The Healthcare Cloud Is Safer Than You May Think
Security has been an issue in the cloud computing world in the past, and healthcare researchers understand that the protection of patients’ personal identifiers and protected health information (PHI) is critically important. IBD Plexus maintains PHI on scalable bare metal servers that are part of the IBM Bluemix servers, scrubbing, cleaning and anonymizing that data before it goes to the cloud for researcher access.
But that decision, made not long after the start of the project three years ago, was more to address the perception among some stakeholders that the cloud poses security challenges. “We had to make sure we were able to make them all feel confident the data is secure,” Dobes says. Other aspects of IBM’s solution, such as encrypting data at rest and in transit, satisfy requirements found in the Health Insurance Portability & Accountability Act (HIPAA), she says.
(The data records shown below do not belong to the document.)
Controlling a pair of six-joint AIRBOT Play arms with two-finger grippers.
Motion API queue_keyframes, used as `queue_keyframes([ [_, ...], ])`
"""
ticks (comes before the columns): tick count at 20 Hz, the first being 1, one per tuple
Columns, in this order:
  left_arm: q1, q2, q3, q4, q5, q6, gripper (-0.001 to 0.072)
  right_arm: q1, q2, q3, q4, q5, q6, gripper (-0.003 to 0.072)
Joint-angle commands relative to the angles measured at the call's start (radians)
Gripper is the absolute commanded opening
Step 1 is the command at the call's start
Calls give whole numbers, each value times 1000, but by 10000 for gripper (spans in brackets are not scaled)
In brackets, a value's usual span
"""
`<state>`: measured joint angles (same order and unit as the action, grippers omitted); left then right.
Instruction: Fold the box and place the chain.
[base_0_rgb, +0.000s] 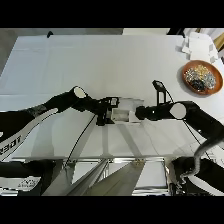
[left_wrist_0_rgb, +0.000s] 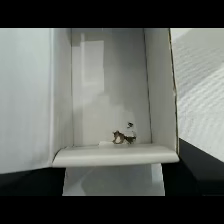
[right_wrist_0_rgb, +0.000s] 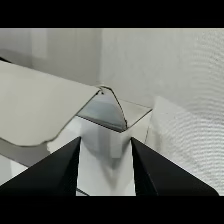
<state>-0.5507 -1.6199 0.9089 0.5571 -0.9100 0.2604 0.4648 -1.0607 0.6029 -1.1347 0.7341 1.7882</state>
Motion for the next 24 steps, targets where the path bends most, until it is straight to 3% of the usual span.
queue_keyframes([
  [1,0,1,0,0,0,2,391,75,-61,65,-135,41,200,339],
  [7,0,1,0,0,0,2,391,91,-68,87,-264,184,343,339],
  [13,0,1,0,0,0,2,391,97,-80,103,-291,194,415,339],
  [19,0,1,0,0,0,2,391,163,-208,221,-357,286,474,339],
  [24,0,1,0,0,-2,2,391,190,-246,233,-412,299,536,339],
])
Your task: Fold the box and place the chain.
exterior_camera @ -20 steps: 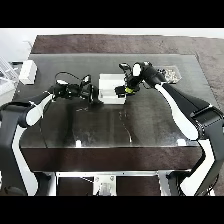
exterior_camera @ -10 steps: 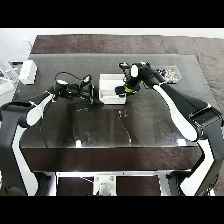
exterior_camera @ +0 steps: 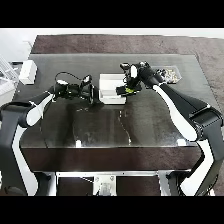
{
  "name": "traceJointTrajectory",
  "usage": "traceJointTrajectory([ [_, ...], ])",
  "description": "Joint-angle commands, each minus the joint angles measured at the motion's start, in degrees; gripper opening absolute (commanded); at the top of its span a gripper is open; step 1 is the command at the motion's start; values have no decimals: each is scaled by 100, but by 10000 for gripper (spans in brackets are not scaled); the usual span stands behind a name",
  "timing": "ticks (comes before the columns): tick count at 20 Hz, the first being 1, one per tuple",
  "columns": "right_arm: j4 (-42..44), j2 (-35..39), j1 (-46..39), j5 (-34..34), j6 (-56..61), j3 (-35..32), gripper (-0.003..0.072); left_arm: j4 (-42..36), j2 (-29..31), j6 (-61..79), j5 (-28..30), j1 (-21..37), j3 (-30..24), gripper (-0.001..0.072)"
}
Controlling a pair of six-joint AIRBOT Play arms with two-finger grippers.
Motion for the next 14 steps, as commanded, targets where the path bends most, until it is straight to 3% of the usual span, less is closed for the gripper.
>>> traceJointTrajectory([
  [1, -50, -2, 13, 26, 46, 4, 321, 2, 2, 0, 7, 7, 0, 522],
  [6, -50, -2, 160, 31, 46, 4, 265, 4, 2, 0, 31, 7, 0, 522],
  [10, -44, -2, 221, 50, 72, 4, 149, 2, 2, 0, 74, 7, 0, 522],
  [14, -48, -4, 251, 177, 72, 4, 102, 4, 2, -2, 192, 7, 0, 522],
])
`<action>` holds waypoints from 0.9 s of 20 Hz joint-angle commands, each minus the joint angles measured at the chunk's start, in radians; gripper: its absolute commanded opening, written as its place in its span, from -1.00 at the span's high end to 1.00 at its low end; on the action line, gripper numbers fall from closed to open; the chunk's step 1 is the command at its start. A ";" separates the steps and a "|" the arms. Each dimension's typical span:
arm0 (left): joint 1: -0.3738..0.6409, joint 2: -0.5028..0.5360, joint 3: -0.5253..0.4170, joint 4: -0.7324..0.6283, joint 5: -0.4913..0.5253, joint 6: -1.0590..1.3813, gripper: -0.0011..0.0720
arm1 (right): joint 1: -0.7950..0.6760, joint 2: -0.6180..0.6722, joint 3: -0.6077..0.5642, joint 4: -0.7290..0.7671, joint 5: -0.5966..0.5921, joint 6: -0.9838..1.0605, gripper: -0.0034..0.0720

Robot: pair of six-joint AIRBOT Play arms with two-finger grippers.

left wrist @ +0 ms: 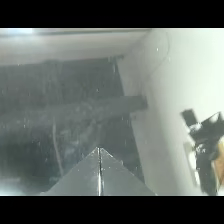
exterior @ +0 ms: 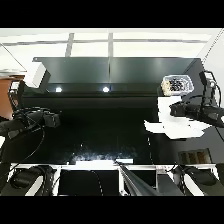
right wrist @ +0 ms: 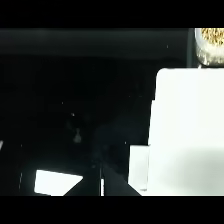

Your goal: Fold the box and place the chain.

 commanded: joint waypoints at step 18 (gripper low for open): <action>-0.005 -0.024 0.000 -0.038 0.054 -0.001 -0.95 | -0.767 -0.238 0.074 -0.260 0.119 0.160 -0.98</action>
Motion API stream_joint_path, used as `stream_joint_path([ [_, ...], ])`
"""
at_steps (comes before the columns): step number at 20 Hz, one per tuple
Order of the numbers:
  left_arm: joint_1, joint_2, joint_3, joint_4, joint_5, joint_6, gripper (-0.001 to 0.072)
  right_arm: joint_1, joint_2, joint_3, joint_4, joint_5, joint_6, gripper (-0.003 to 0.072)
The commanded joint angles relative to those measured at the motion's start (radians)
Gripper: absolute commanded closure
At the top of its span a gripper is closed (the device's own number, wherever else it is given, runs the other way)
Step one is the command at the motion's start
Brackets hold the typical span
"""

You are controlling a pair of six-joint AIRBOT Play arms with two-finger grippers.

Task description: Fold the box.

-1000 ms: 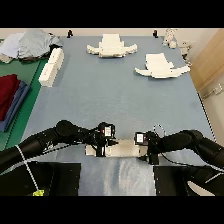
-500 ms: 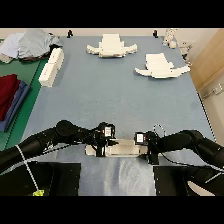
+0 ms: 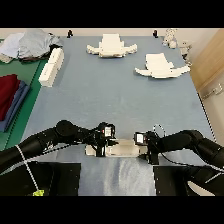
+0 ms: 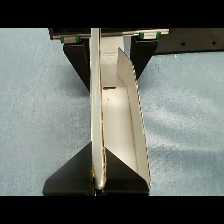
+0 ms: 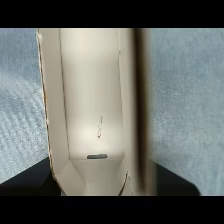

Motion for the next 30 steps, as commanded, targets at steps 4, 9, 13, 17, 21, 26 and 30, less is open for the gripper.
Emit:
stream_joint_path([
  [4, 0.0, 0.0, 0.0, 0.0, 0.0, 0.0, 0.0697, 0.0, 0.001, 0.0, -0.001, -0.003, 0.0, 0.0169],
  [9, -0.001, 0.0, 0.0, -0.023, 0.0, 0.0, 0.0697, 0.0, 0.001, 0.0, -0.002, -0.003, 0.0, 0.0169],
  [13, -0.001, 0.0, 0.0, -0.023, 0.0, 0.0, 0.0697, 0.0, 0.001, 0.0, -0.002, -0.003, 0.0, 0.0169],
  [17, -0.001, 0.0, 0.0, -0.023, 0.001, 0.002, 0.0697, 0.0, 0.001, 0.0, -0.002, -0.003, 0.0, 0.0169],
  [21, -0.001, 0.0, 0.0, -0.023, 0.001, -0.001, 0.0694, 0.0, 0.001, 0.0, -0.002, -0.003, 0.0, 0.0169],
  [26, 0.0, 0.0, 0.0, -0.024, 0.003, -0.001, 0.0319, 0.0, 0.001, 0.0, -0.002, -0.003, 0.0, 0.0169],
  [30, 0.0, 0.026, 0.0, -0.006, 0.037, -0.031, 0.0151, 0.0, 0.001, 0.0, -0.002, -0.003, 0.0, 0.0169],
])
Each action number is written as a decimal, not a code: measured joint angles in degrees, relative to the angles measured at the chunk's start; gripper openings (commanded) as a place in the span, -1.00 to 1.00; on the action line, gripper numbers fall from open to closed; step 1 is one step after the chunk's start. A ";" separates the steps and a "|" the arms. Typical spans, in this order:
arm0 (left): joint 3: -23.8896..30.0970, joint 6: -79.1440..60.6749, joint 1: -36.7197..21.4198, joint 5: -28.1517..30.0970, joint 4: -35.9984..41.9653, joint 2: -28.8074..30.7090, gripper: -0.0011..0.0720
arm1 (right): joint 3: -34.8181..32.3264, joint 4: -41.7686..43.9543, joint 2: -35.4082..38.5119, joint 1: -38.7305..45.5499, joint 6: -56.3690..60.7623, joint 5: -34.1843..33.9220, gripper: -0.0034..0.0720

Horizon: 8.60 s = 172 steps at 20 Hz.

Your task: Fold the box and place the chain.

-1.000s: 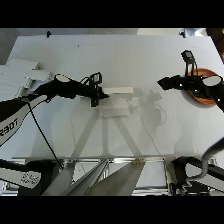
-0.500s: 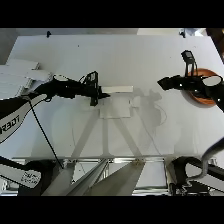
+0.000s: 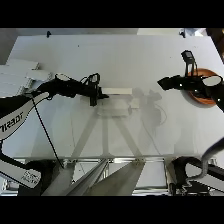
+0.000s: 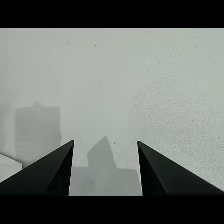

In fact, according to Melrose, CSPs typically provide the expert security staff that healthcare research organizations need for managing such sophisticated solutions as encryption more cost effectively than they could do on their own.
“CSPs marketing healthcare expertise and legal or regulatory certification will have direct and in-depth knowledge of such operating rules as the HIPAA Security Regulation, including physical, administrative and technical standards for data in motion and data at rest,” he says. “They also will be knowledgeable of implementation methods for such aspects of the HIPAA Privacy Rule as medical record de-identification, in order to prevent exposure of individually identifiable health information.”
As Grossman explains, everyone in the healthcare research field understands the importance of data security. The Genomic Data Commons works hard to balance security and data usability.
“For a lot of queries, we can make the data available through our point-and-click interface in the new data visualization portal in a very secure way,” he says. The raw data never leaves the data commons, with all the activity happening behind a secure, compliant perimeter.
“It really makes dealing with large amounts of data very secure, and more so than if every researcher built their own environment,” he says.